Despite these limitations and despite the enormous advances that have occurred in the subsequent decade since its release, language detection has not advanced as far beyond CLD2's capabilities as other areas of NLP have since that period. CLD2's ubiquity and simplicity means that many newer language detection toolkits actually rely on it in whole or in part. Newer neural approaches to language modeling like fastText's language detection are still typically limited to the same set of languages, typically around 160 to 180 languages, with substantially degraded accuracy at the tail end, especially for languages which share some degree of linguistic structuring and lack their own distinguishing characterset distinctions. Despite the availability of vast new archives of training data today, the performance of even state of the art neural language modeling tools degrades so sharply on even reasonably accessible low-resource languages like Burmese that their utility for real-world use is seriously challenged.

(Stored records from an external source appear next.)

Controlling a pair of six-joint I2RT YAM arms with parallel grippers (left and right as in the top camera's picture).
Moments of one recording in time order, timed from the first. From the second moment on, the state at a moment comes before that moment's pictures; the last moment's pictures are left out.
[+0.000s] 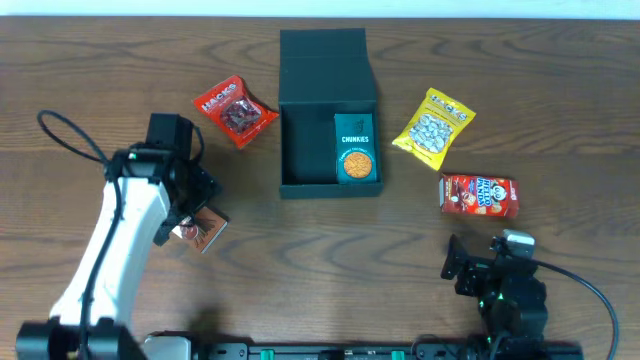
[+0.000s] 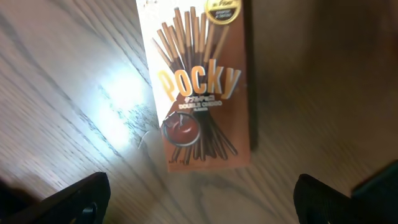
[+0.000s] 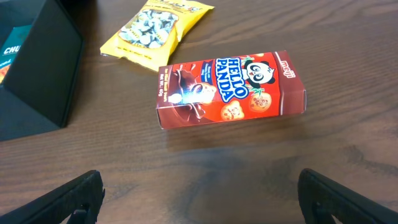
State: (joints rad) left arm -0.04 1.45 1.05 -1.08 -0.10 -0.84; right arm 0.07 0.01 0.17 -0.69 0.12 0.23
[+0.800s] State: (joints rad) left arm 0.09 1.69 1.05 -0.95 0.04 -0.83; right arm 0.07 0.01 0.17 -0.69 0.12 0.23
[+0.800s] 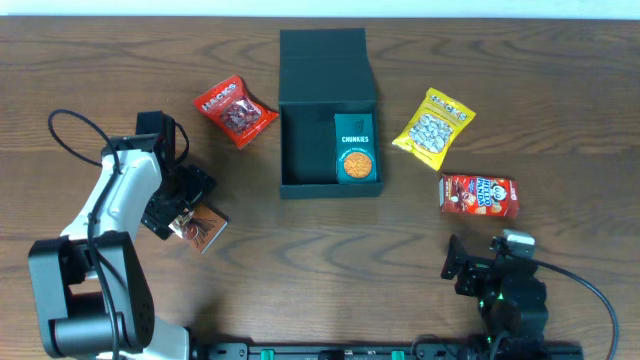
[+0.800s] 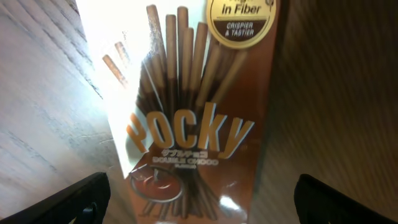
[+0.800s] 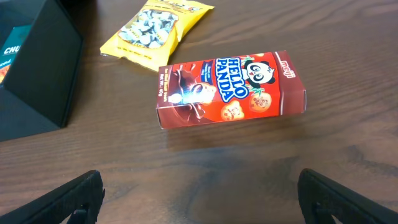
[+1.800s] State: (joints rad) left arm 0.09 1.73 1.01 -0.92 0.03 -0.88; right arm 0.07 0.01 0.17 -0.69 0.12 0.23
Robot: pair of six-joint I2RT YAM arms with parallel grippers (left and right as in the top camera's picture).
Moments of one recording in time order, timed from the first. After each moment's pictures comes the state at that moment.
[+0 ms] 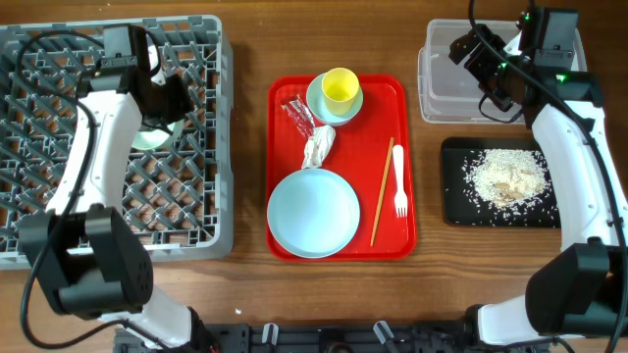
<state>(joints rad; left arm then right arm) 0.10 1.79 1.47 -0.85 0.13 -0.28 -0.07 1.65 1.44 -0.62 -0.20 0.65</state>
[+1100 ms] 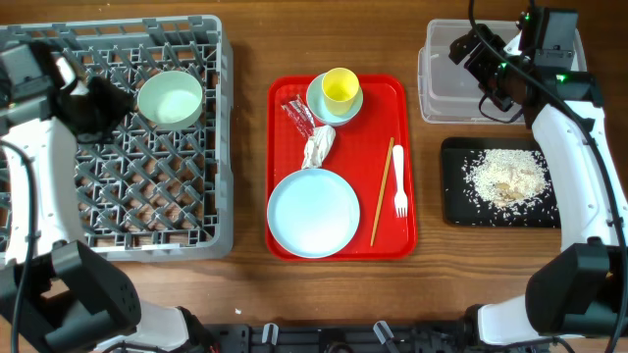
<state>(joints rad) 0.37 1.67 1.44 -0.85 0.25 -0.46 -0.07 1.65 1.44 -0.62 -0.20 0.65</state>
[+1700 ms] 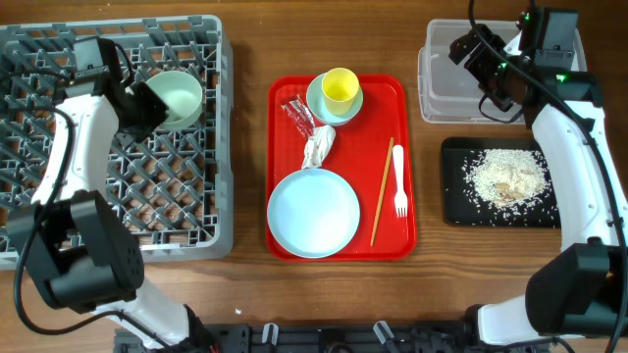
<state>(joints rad) 0.22 1.84 1.44 -0.84 0.10 -0.52 -0.07 1.65 1.44 -0.62 -0.20 0.65</state>
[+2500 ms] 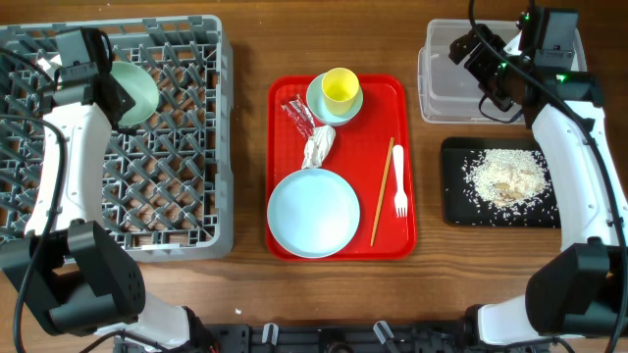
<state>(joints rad) 0.22 1.73 1.44 -0.76 -0.41 -0.44 -0.07 1.65 1.44 -0.62 -0.20 0.65</state>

At the same time, as we start to look beyond today's world of computational linguistics focusing on a small number of languages towards a future world in which every language is equally represented in our computational pipelines, we recognize that one of the first steps in that process is more accurate language detection that covers more of the world's rich linguistic diversity.

Towards this end we are exploring a number of approaches that leverage our vast reach into local news around the world and hope to have more to share soon!